■ Action item ■
Leave the pictures out while you restate every entry below word for word.

■ Study material ■
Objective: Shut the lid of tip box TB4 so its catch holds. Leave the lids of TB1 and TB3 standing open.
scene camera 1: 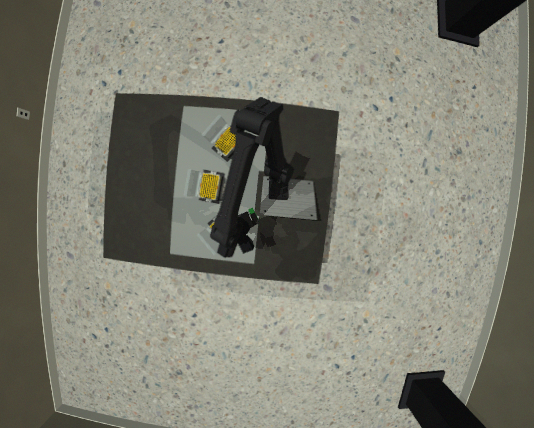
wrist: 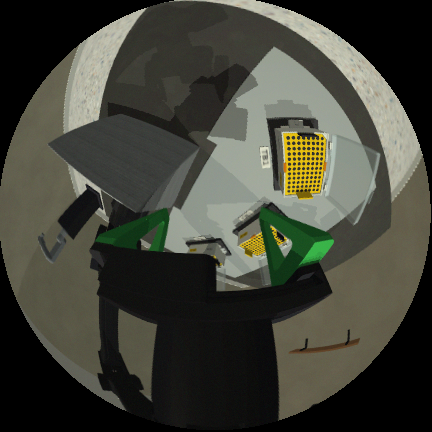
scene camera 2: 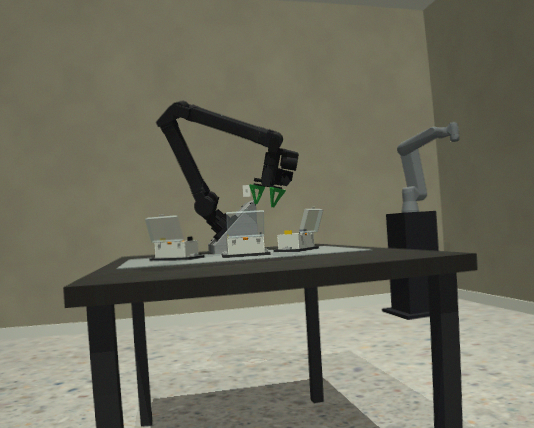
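Pixels of known places: gripper, fingertip midpoint: point(scene camera 1: 244, 216) point(wrist: 213, 212) point(scene camera 2: 264, 205); arm's base at its link origin: point(scene camera 1: 278, 190) point(wrist: 136, 191) point(scene camera 2: 226, 228).
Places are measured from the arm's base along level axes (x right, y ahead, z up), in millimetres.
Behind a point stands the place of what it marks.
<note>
TB1 point(scene camera 1: 211, 225) {z -38, x -191, y 308 mm} point(scene camera 2: 292, 242) point(wrist: 304, 165) {z -38, x -210, y 248 mm} has a yellow rack inside; its clear lid point(scene camera 2: 312, 220) {z 10, x -256, y 312 mm} point(wrist: 352, 175) {z 9, x -265, y 300 mm} stands open. The arm mostly hides it in scene camera 1. Two other boxes, the middle one point(scene camera 1: 209, 186) {z -38, x -3, y 328 mm} point(scene camera 2: 246, 244) point(wrist: 260, 243) {z -39, x 6, y 329 mm} and the far one point(scene camera 1: 226, 142) point(scene camera 2: 170, 249) {z -59, x 244, y 290 mm} point(wrist: 204, 248) {z -63, x 183, y 230 mm}, have labels too small to read, so I cannot tell which is TB4. The middle lid point(scene camera 1: 192, 183) {z 3, x 6, y 401 mm} point(scene camera 2: 245, 221) {z 18, x 8, y 408 mm} and far lid point(scene camera 1: 215, 128) {z 5, x 268, y 310 mm} point(scene camera 2: 164, 229) {z 8, x 261, y 319 mm} stand open. My gripper point(scene camera 1: 254, 214) {z 79, x -125, y 142 mm} point(scene camera 2: 265, 204) {z 79, x -125, y 142 mm} point(wrist: 213, 212) {z 79, x -125, y 142 mm} is open and empty, above box height, nearest TB1 and apart from the boxes.
The boxes stand on a pale mat point(scene camera 1: 187, 237) {z -95, x -271, y 445 mm} point(scene camera 2: 142, 262) {z -95, x 338, y 310 mm} point(wrist: 270, 75) {z -95, x -315, y 119 mm} on a dark table point(scene camera 1: 135, 200) {z -98, x -97, y 745 mm} point(scene camera 2: 270, 280) {z -116, x 72, y 927 mm}. A grey base plate point(scene camera 1: 300, 207) {z 66, x -70, y -100 mm} with a wedge-shaped mount lies beside the mat. Another grey arm point(scene camera 2: 412, 170) stands on a black pedestal point(scene camera 2: 412, 260) away from the table.
</note>
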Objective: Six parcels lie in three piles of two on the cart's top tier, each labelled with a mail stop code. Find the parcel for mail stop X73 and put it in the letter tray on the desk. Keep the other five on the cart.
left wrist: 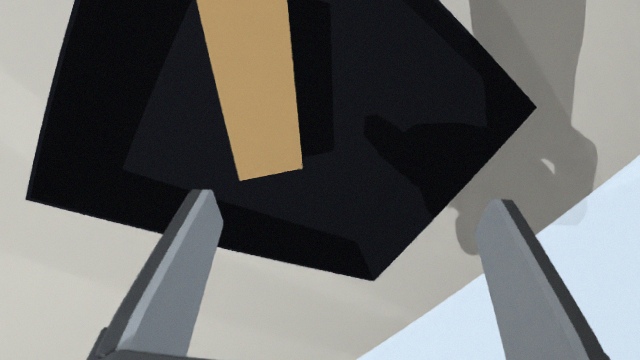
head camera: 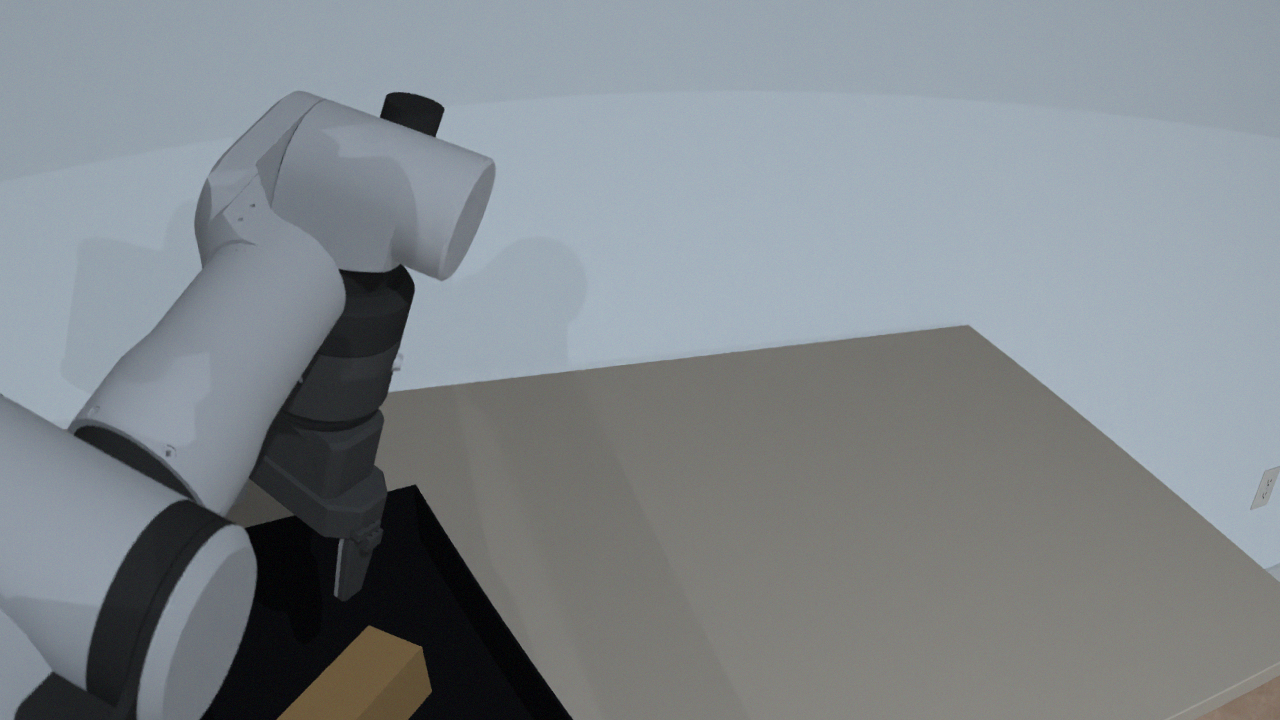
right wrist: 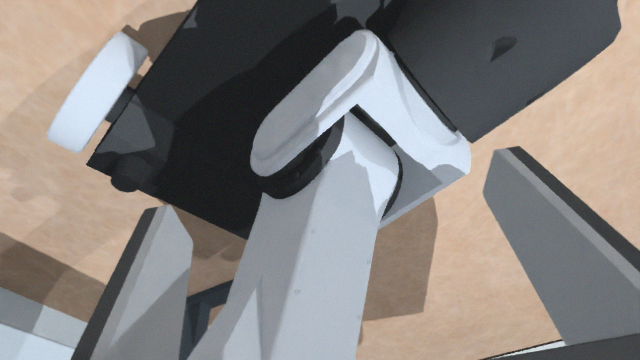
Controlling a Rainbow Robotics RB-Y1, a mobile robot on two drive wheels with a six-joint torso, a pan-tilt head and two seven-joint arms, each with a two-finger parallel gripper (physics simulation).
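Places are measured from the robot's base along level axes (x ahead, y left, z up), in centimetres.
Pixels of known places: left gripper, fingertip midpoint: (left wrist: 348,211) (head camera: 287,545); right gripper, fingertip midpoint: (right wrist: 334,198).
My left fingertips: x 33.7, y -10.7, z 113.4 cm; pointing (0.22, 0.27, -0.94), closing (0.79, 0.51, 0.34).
Note:
Behind a point stands the place of what it marks.
A tan box-shaped parcel (head camera: 358,685) @(x 32.0, y -12.8, z 100.6 cm) (left wrist: 255,90) @(x 31.9, y -11.6, z 100.6 cm) lies in the black letter tray (head camera: 483,600) @(x 36.5, y -25.4, z 100.8 cm) (left wrist: 100,125) @(x 23.0, y -21.0, z 95.4 cm) on the desk (head camera: 805,492) @(x 40.9, y -63.2, z 95.1 cm) (left wrist: 300,300) @(x 52.8, y -39.6, z 95.1 cm). No label shows on its visible faces. My left gripper (head camera: 347,591) (left wrist: 348,211) @(x 33.7, y -10.7, z 113.4 cm) is open and empty, above the tray near its far corner, apart from the parcel. In the left wrist view the parcel's end lies just beyond the left fingertip in the picture. My right gripper (right wrist: 334,198) @(x -35.9, y -17.7, z 54.2 cm) is open and empty above the robot's own body. The cart and the other parcels do not show.
A pale wall (head camera: 805,205) @(x 71.3, y -88.1, z 114.0 cm) stands behind the desk. A wall outlet (head camera: 1263,488) @(x 27.4, y -217.6, z 40.5 cm) is at the right of the head view. In the right wrist view, the robot's dark base (right wrist: 215,100) @(x -14.9, y -14.0, z 16.9 cm), a white wheel (right wrist: 95,95) and pale leg parts (right wrist: 310,250) @(x -21.9, y -4.1, z 42.4 cm) stand over the tan floor (right wrist: 460,260) @(x -8.4, y 84.2, z 0.1 cm).

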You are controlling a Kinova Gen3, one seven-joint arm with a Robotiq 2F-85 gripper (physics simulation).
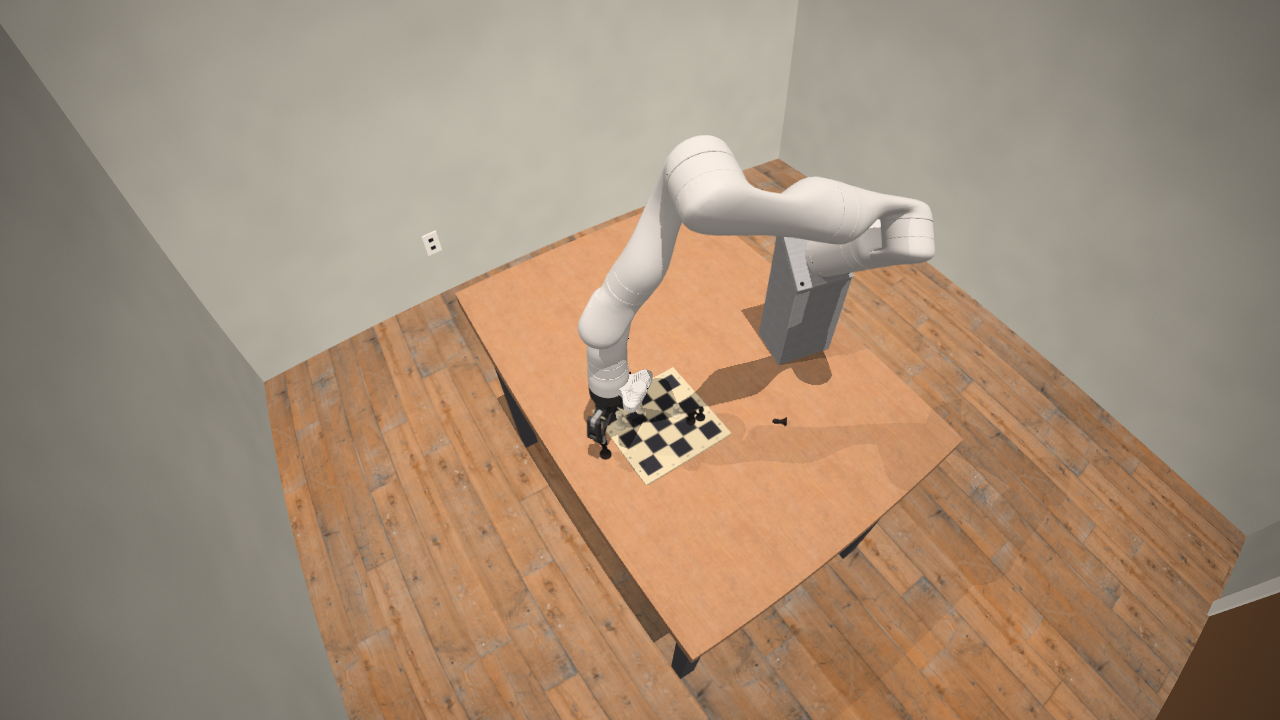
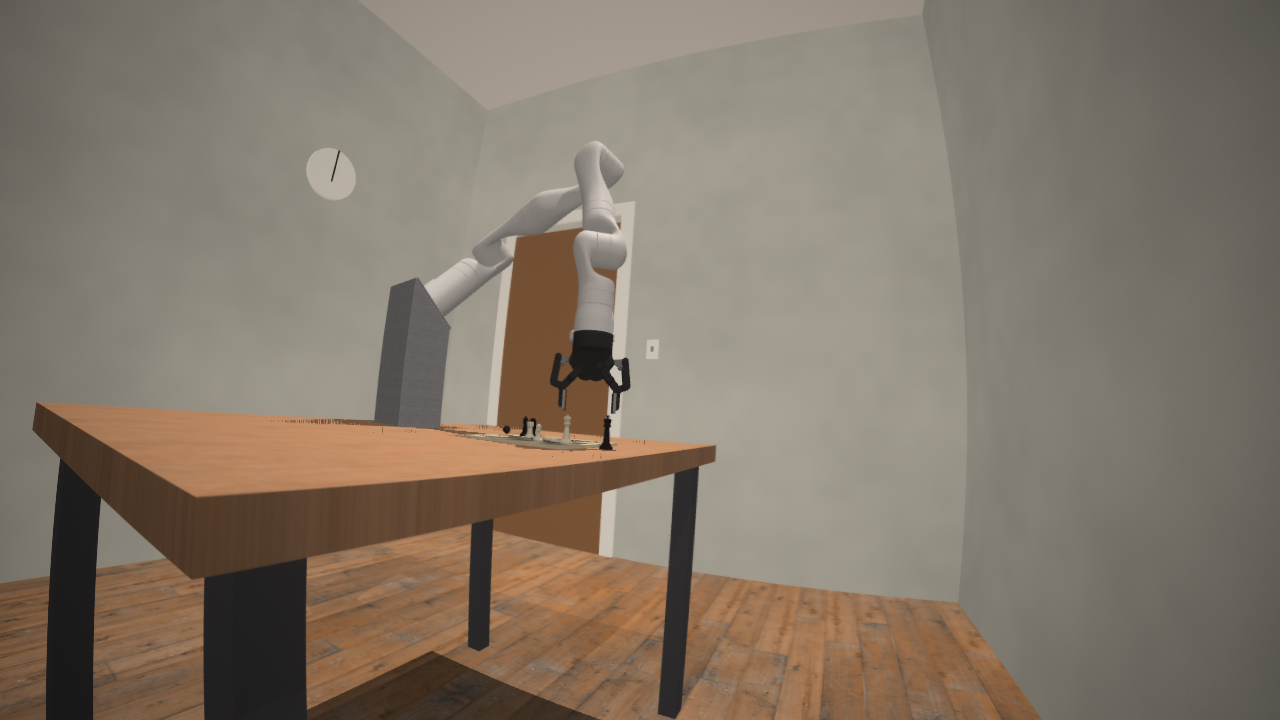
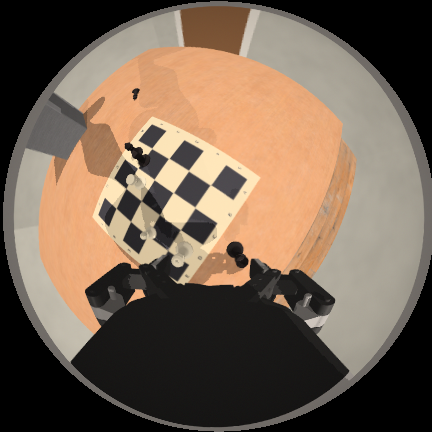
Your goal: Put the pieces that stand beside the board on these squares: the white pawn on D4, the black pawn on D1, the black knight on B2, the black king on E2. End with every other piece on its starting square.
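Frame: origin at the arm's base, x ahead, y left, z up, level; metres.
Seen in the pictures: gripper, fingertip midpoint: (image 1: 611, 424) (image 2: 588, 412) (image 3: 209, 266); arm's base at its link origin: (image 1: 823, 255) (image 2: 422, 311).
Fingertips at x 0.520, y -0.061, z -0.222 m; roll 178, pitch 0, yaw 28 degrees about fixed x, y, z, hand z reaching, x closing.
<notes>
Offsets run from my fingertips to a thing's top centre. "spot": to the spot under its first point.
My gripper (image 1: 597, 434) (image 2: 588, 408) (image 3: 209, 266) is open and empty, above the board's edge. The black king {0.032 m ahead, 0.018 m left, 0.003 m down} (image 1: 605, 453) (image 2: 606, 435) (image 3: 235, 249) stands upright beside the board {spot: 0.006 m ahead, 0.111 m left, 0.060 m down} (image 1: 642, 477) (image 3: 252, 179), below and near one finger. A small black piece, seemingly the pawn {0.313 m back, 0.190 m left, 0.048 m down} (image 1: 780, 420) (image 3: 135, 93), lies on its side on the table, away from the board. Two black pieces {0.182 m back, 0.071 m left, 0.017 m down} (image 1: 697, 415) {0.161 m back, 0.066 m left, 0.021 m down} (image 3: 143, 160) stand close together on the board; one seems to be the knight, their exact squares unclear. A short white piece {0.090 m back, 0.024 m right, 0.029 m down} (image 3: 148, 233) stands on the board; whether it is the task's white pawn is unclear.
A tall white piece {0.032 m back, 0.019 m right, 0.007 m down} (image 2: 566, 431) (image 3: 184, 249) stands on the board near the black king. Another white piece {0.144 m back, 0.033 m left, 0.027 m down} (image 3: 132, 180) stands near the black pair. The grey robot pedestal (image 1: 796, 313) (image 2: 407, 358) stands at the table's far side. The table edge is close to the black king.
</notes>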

■ Solution for this exercise ■
Objective: Shut the lid of tip box TB4 so its catch holds. Leave the lids of TB1 and TB3 standing open.
scene camera 1: 
wrist: 
scene camera 2: 
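Pixels of known places: gripper, fingertip midpoint: point(scene camera 1: 244, 216) point(wrist: 213, 212) point(scene camera 2: 264, 205); arm's base at its link origin: point(scene camera 1: 278, 190) point(wrist: 136, 191) point(scene camera 2: 226, 228).
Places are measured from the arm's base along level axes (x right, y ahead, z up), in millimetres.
Behind a point stands the place of what it marks.
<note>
TB1 point(scene camera 1: 211, 225) {z -38, x -191, y 308 mm} point(scene camera 2: 292, 242) point(wrist: 304, 165) {z -38, x -210, y 248 mm} has a yellow rack inside; its clear lid point(scene camera 2: 312, 220) {z 10, x -256, y 312 mm} point(wrist: 352, 175) {z 9, x -265, y 300 mm} stands open. The arm mostly hides it in scene camera 1. Two other boxes, the middle one point(scene camera 1: 209, 186) {z -38, x -3, y 328 mm} point(scene camera 2: 246, 244) point(wrist: 260, 243) {z -39, x 6, y 329 mm} and the far one point(scene camera 1: 226, 142) point(scene camera 2: 170, 249) {z -59, x 244, y 290 mm} point(wrist: 204, 248) {z -63, x 183, y 230 mm}, have labels too small to read, so I cannot tell which is TB4. The middle lid point(scene camera 1: 192, 183) {z 3, x 6, y 401 mm} point(scene camera 2: 245, 221) {z 18, x 8, y 408 mm} and far lid point(scene camera 1: 215, 128) {z 5, x 268, y 310 mm} point(scene camera 2: 164, 229) {z 8, x 261, y 319 mm} stand open. My gripper point(scene camera 1: 254, 214) {z 79, x -125, y 142 mm} point(scene camera 2: 265, 204) {z 79, x -125, y 142 mm} point(wrist: 213, 212) {z 79, x -125, y 142 mm} is open and empty, above box height, nearest TB1 and apart from the boxes.
The boxes stand on a pale mat point(scene camera 1: 187, 237) {z -95, x -271, y 445 mm} point(scene camera 2: 142, 262) {z -95, x 338, y 310 mm} point(wrist: 270, 75) {z -95, x -315, y 119 mm} on a dark table point(scene camera 1: 135, 200) {z -98, x -97, y 745 mm} point(scene camera 2: 270, 280) {z -116, x 72, y 927 mm}. A grey base plate point(scene camera 1: 300, 207) {z 66, x -70, y -100 mm} with a wedge-shaped mount lies beside the mat. Another grey arm point(scene camera 2: 412, 170) stands on a black pedestal point(scene camera 2: 412, 260) away from the table.
</note>
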Objective: Six parcels lie in three piles of two on the cart's top tier, each labelled with a mail stop code. Find the parcel for mail stop X73 and put it in the letter tray on the desk. Keep the other five on the cart.
left wrist: 
head camera: 
right wrist: 
Controlling a Rainbow Robotics RB-Y1, a mobile robot on two drive wheels with a six-joint torso, a pan-tilt head and two seven-joint arms, each with a two-finger parallel gripper (physics simulation).
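Places are measured from the robot's base along level axes (x ahead, y left, z up), in centimetres.
Pixels of known places: left gripper, fingertip midpoint: (left wrist: 348,211) (head camera: 287,545); right gripper, fingertip midpoint: (right wrist: 334,198).
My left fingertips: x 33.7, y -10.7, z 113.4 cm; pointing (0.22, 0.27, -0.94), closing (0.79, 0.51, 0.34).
Note:
Behind a point stands the place of what it marks.
A tan box-shaped parcel (head camera: 358,685) @(x 32.0, y -12.8, z 100.6 cm) (left wrist: 255,90) @(x 31.9, y -11.6, z 100.6 cm) lies in the black letter tray (head camera: 483,600) @(x 36.5, y -25.4, z 100.8 cm) (left wrist: 100,125) @(x 23.0, y -21.0, z 95.4 cm) on the desk (head camera: 805,492) @(x 40.9, y -63.2, z 95.1 cm) (left wrist: 300,300) @(x 52.8, y -39.6, z 95.1 cm). No label shows on its visible faces. My left gripper (head camera: 347,591) (left wrist: 348,211) @(x 33.7, y -10.7, z 113.4 cm) is open and empty, above the tray near its far corner, apart from the parcel. In the left wrist view the parcel's end lies just beyond the left fingertip in the picture. My right gripper (right wrist: 334,198) @(x -35.9, y -17.7, z 54.2 cm) is open and empty above the robot's own body. The cart and the other parcels do not show.
A pale wall (head camera: 805,205) @(x 71.3, y -88.1, z 114.0 cm) stands behind the desk. A wall outlet (head camera: 1263,488) @(x 27.4, y -217.6, z 40.5 cm) is at the right of the head view. In the right wrist view, the robot's dark base (right wrist: 215,100) @(x -14.9, y -14.0, z 16.9 cm), a white wheel (right wrist: 95,95) and pale leg parts (right wrist: 310,250) @(x -21.9, y -4.1, z 42.4 cm) stand over the tan floor (right wrist: 460,260) @(x -8.4, y 84.2, z 0.1 cm).
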
You are controlling a Kinova Gen3, one seven-joint arm with a Robotiq 2F-85 gripper (physics simulation).
Your goal: Put the pieces that stand beside the board on these squares: the white pawn on D4, the black pawn on D1, the black knight on B2, the black king on E2. End with every other piece on its starting square.
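Frame: origin at the arm's base, x ahead, y left, z up, level; metres.
Seen in the pictures: gripper, fingertip midpoint: (image 1: 611, 424) (image 2: 588, 412) (image 3: 209, 266); arm's base at its link origin: (image 1: 823, 255) (image 2: 422, 311).
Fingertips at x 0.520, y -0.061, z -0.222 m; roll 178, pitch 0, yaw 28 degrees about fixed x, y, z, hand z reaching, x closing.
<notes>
Offsets run from my fingertips to a thing's top centre. "spot": to the spot under its first point.
My gripper (image 1: 597, 434) (image 2: 588, 408) (image 3: 209, 266) is open and empty, above the board's edge. The black king {0.032 m ahead, 0.018 m left, 0.003 m down} (image 1: 605, 453) (image 2: 606, 435) (image 3: 235, 249) stands upright beside the board {spot: 0.006 m ahead, 0.111 m left, 0.060 m down} (image 1: 642, 477) (image 3: 252, 179), below and near one finger. A small black piece, seemingly the pawn {0.313 m back, 0.190 m left, 0.048 m down} (image 1: 780, 420) (image 3: 135, 93), lies on its side on the table, away from the board. Two black pieces {0.182 m back, 0.071 m left, 0.017 m down} (image 1: 697, 415) {0.161 m back, 0.066 m left, 0.021 m down} (image 3: 143, 160) stand close together on the board; one seems to be the knight, their exact squares unclear. A short white piece {0.090 m back, 0.024 m right, 0.029 m down} (image 3: 148, 233) stands on the board; whether it is the task's white pawn is unclear.
A tall white piece {0.032 m back, 0.019 m right, 0.007 m down} (image 2: 566, 431) (image 3: 184, 249) stands on the board near the black king. Another white piece {0.144 m back, 0.033 m left, 0.027 m down} (image 3: 132, 180) stands near the black pair. The grey robot pedestal (image 1: 796, 313) (image 2: 407, 358) stands at the table's far side. The table edge is close to the black king.
</notes>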

The reply is now complete.